▸ **Your task**: How many lines in these records hold the string "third"? State only that number.

▸ **Input material**:
------------------------------------------------------------------------
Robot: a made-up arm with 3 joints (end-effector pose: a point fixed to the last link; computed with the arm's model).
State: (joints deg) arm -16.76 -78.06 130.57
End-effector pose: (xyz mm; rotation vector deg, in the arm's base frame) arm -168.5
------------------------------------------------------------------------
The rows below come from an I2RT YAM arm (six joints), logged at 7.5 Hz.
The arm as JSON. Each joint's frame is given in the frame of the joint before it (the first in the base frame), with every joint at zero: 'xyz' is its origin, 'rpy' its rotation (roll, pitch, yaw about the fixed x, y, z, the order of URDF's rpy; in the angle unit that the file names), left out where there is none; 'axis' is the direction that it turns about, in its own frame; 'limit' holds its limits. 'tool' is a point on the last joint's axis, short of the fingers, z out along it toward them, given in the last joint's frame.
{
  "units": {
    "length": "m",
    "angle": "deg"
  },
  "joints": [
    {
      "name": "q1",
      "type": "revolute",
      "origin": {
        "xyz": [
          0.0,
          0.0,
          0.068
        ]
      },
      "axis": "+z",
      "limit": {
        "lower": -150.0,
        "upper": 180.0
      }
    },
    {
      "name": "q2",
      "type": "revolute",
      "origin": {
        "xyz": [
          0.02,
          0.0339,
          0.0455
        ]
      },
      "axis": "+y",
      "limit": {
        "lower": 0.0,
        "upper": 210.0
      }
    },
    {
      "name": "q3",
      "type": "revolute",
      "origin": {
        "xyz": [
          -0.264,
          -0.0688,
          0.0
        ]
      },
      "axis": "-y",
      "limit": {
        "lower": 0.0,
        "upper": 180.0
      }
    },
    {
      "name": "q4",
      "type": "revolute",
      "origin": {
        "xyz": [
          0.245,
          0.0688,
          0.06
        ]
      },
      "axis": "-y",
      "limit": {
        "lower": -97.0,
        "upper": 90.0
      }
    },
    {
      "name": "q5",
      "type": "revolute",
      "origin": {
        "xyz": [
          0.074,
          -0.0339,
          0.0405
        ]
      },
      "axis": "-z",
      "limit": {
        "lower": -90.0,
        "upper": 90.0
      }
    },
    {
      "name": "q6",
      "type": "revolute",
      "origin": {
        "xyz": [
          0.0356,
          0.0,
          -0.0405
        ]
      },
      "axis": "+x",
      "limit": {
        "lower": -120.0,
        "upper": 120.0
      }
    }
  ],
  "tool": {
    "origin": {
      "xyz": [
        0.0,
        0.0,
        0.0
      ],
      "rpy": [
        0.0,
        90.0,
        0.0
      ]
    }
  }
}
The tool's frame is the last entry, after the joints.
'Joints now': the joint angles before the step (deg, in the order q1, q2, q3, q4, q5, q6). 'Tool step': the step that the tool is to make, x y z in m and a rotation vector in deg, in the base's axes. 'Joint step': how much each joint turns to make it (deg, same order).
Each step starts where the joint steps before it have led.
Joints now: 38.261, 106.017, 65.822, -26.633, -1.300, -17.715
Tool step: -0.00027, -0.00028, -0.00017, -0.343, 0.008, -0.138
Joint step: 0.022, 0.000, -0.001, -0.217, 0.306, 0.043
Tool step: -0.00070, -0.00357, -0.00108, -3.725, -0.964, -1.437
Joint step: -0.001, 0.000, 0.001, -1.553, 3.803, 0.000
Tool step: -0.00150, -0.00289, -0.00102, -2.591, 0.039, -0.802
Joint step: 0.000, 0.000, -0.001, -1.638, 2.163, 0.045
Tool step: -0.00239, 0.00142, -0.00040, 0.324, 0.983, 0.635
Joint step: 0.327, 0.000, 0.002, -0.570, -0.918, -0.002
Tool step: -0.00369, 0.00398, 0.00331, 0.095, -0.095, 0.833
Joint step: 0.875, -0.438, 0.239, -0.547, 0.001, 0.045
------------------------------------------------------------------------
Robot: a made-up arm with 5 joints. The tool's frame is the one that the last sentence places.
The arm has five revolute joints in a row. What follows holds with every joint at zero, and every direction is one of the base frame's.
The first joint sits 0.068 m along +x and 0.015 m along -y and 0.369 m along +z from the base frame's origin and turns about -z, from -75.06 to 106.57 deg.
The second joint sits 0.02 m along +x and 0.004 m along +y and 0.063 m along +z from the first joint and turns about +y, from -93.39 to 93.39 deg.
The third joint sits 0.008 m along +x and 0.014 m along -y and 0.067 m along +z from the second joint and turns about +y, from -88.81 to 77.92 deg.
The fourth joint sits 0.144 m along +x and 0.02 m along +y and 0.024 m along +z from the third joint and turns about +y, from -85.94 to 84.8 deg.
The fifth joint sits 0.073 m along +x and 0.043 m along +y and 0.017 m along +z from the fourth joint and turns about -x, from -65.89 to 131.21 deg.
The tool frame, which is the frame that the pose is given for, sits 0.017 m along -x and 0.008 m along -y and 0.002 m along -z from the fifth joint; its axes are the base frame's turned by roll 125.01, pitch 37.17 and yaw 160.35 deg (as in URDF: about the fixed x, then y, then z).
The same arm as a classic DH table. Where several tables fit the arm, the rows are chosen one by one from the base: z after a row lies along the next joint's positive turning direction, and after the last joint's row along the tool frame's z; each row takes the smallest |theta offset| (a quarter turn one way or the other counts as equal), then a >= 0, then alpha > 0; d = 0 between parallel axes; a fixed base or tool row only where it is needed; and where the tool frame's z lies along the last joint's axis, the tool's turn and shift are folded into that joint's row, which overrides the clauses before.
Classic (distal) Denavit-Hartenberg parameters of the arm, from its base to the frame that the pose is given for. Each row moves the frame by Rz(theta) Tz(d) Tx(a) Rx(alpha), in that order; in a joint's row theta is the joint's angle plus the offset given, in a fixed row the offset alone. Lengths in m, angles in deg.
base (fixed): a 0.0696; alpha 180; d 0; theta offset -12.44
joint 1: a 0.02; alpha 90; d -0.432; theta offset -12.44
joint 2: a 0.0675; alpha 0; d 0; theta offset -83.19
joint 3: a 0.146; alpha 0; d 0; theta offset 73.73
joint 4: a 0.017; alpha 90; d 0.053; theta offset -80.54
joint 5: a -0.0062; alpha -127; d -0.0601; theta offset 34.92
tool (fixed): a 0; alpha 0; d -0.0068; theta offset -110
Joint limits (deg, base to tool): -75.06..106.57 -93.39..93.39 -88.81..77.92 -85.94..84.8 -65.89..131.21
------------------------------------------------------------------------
▸ **Output of the exercise**: 2